Hurricane Child
- Author: Kacen Callender
- Language: English
- Genre: Middle Grade fiction
- Publisher: Scholastic Press
- Publication date: 27 March 2018
- Pages: 240
- Awards: Stonewall Book Award; Lambda Literary Award;
- ISBN: 978-1-3381-2930-4

= Hurricane Child =

2018 novel by Kacen Callender

Hurricane Child is a children's novel by Kacen Callender. The book was published in March 2018 by Scholastic Press. The book is set in Saint Thomas, U.S. Virgin Islands, and tells the story of Caroline Murphy, who discovers her love for another girl.

The book was received positively by critics, and was praised for its vivid description of the Caribbean islands as well as for its use of present tense for the main character. Hurricane Child received the Stonewall Book Award and the Lambda Literary Award in 2019.

== Plot ==
Caroline Murphy, a girl that lives on an island near Saint Thomas, believes herself to be cursed. She was born during a hurricane, a sign of bad luck, and is haunted by the spirit of an unknown woman. Murphy goes to a Catholic school, where she is bullied by students and faculty alike, due to the color of her skin. Her mother also abandoned the family without apparent reason and disappeared.

One day, a girl called Kalinda, from Barbados, is transferred to Murphy's school. Kalinda eventually develops a friendship with Caroline after Caroline asks Kalinda to sit with her. Murphy slowly realizes she has a crush on Kalinda.

== Analysis ==
According to literary Professor Stephanie Rambo,  Kacen Callender explores the experiences of young, queer, and black children coming into adolescence in their book, Hurricane Child. Rambo notes that while adolescence can be characterized as a tumultuous time in a young person's life, Callender focuses on the possibilities and hope that adolescence can bring as young people begin to find who they are and how they fit within the context of their community. Rambo remarks that Callender uses storms throughout the story to conceptualize the tumultuousness of adolescence and the new beginnings that come after the storm, both metaphorically and literally.

Giselle Anatol, a specialist in Caribbean literature, comments that Hurricane Child explores themes of queerness through the lens of a young black main character who finds herself ostracized by her community. Anatol notes that while the book primarily focuses on the struggles of being queer, Callender also provides commentary on themes of modern colonialism in the US Virgin Islands. Anatol describes Callender's use of a ghost to help disrupt the storyline of Hurricane Child as a ‘physical’ manifestation of the lingering haunts of imperialism in Caribbean communities.
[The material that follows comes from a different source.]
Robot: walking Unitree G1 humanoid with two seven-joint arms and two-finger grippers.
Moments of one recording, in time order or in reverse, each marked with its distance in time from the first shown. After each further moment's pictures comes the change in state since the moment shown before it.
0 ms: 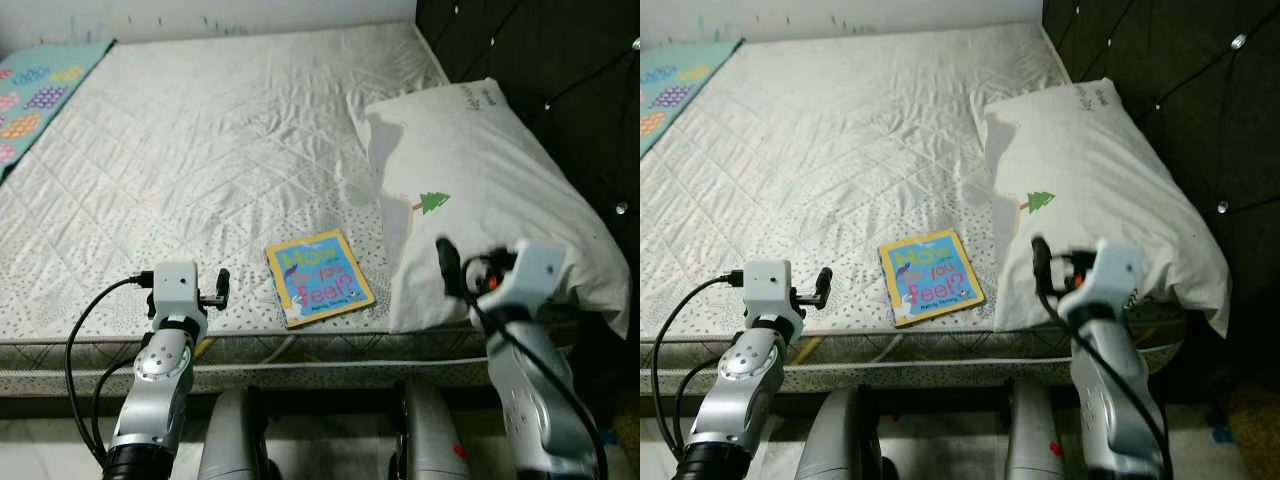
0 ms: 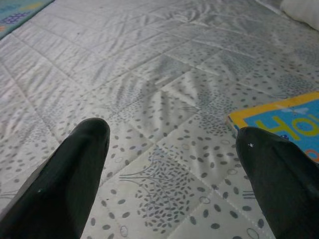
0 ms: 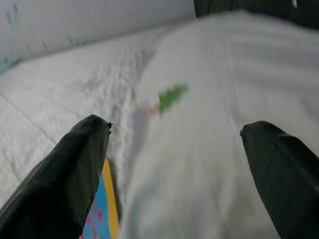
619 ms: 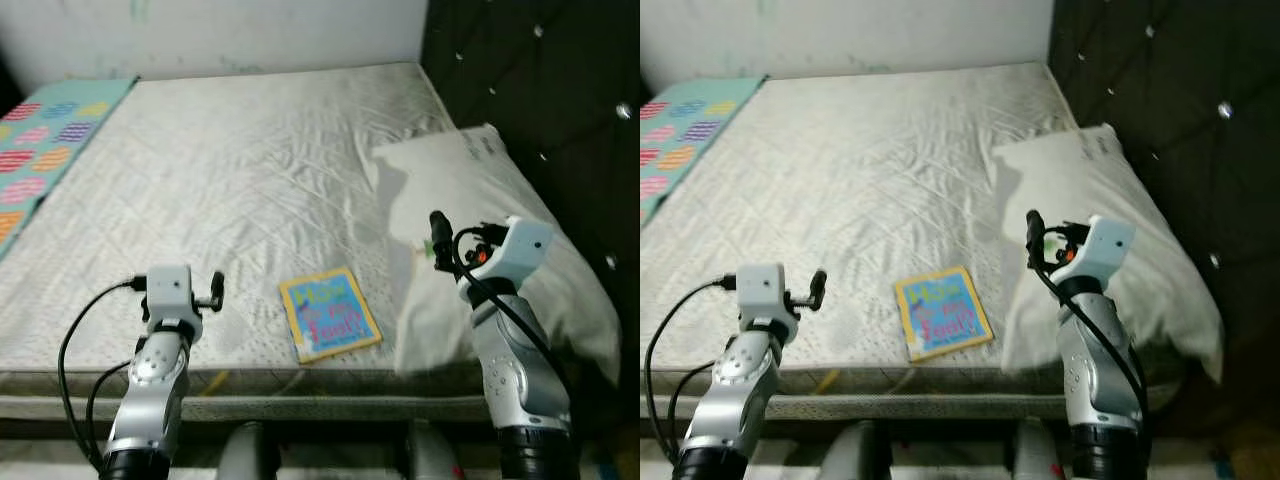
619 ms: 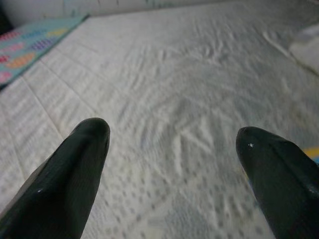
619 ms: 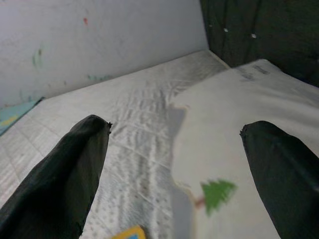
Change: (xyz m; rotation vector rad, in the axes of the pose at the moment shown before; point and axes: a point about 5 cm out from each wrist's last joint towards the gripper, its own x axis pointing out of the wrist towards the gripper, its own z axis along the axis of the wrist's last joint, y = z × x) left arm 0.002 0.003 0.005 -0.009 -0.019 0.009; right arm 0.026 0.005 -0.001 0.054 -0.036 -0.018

Anatol writes that Callender dismantles the typical notions of the Gothic Genre by adapting what it means to be haunted. Anatol also compares Hurricane Child  to Annie John by Jamaica Kincaid in Callender's use of a ghostly entity to explore themes of community within the Caribbean context.

== Reception ==
The book was generally well-received, with the use of the present tense in the main character's narration a common praise among critics. Writing for The Horn Book Magazine, Anastasia Collins praised the use of present tense as a technique that "thoroughly immerses readers in an emotional tempest." Collins also highlighted Callender's description of Caribbean life and culture, both in "the cruel reality of prejudice" as well as "the fragility and resilience of inner strength."

Melanie Kirkwood noted that the concept of "[l]ove, whether familial, amiable, or romantic, is an unmistakable driving force" in the book. Kirkwood also commented on the romantic relationship that is developed between two of the main adolescent characters, which is used to portray "the societal and religious pressures against such connections."
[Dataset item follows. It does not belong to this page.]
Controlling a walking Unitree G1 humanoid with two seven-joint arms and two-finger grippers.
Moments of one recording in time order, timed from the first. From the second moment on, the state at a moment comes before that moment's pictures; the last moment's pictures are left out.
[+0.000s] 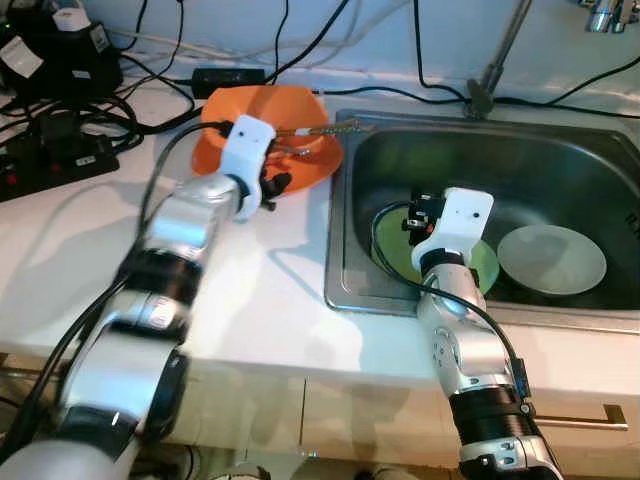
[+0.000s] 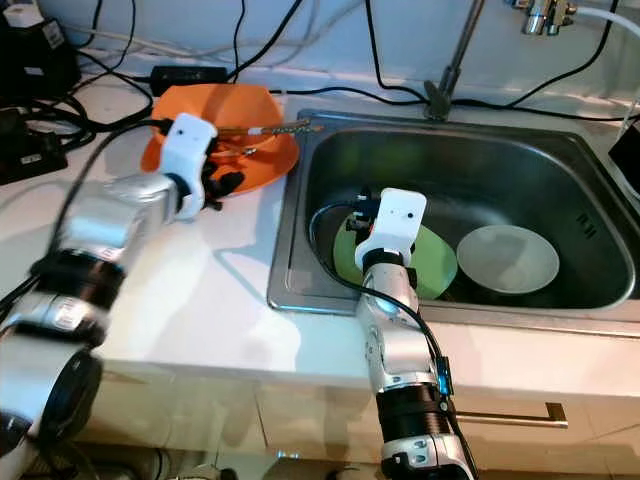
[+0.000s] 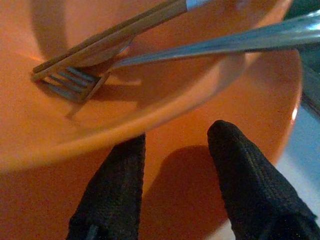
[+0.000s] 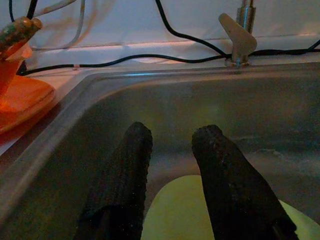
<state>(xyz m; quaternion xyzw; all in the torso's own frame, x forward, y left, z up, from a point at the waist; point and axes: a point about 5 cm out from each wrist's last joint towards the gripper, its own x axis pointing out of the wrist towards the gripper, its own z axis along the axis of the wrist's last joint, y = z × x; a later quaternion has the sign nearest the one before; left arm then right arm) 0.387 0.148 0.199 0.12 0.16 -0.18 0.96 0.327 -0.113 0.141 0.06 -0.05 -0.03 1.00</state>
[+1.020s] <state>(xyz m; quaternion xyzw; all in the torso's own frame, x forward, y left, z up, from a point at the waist) 0.309 0.165 0.220 0.09 0.14 -0.19 0.97 0.328 -0.109 0.142 0.06 -0.05 -0.02 1.00</state>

Kirkus Reviews, which gave the book their "Get It" verdict, also commented on the author's usage of present tense as a way to make readers identify with Caroline's emotions, both positive and negative. Jennifer Barnes, for The Booklist, said "Callender's novel captures the exquisite agony and pain that accompany rejection and abandonment", as well as praising the detailed description of the region.

Hurricane Child was the recipient of the Stonewall Book Award and the Lambda Literary Award, both in 2019 and in the Children's and Young Adult category.

== Censorship ==
In late 2019, Hurricane Child was one of several books banned throughout Louden County elementary schools due to the presence of LGBTQ characters; however, the ban of Hurricane Child was later reversed in early 2020. In 2023, Hurricane Child was also banned from Woodlawn Elementary School located in Danville, Kentucky.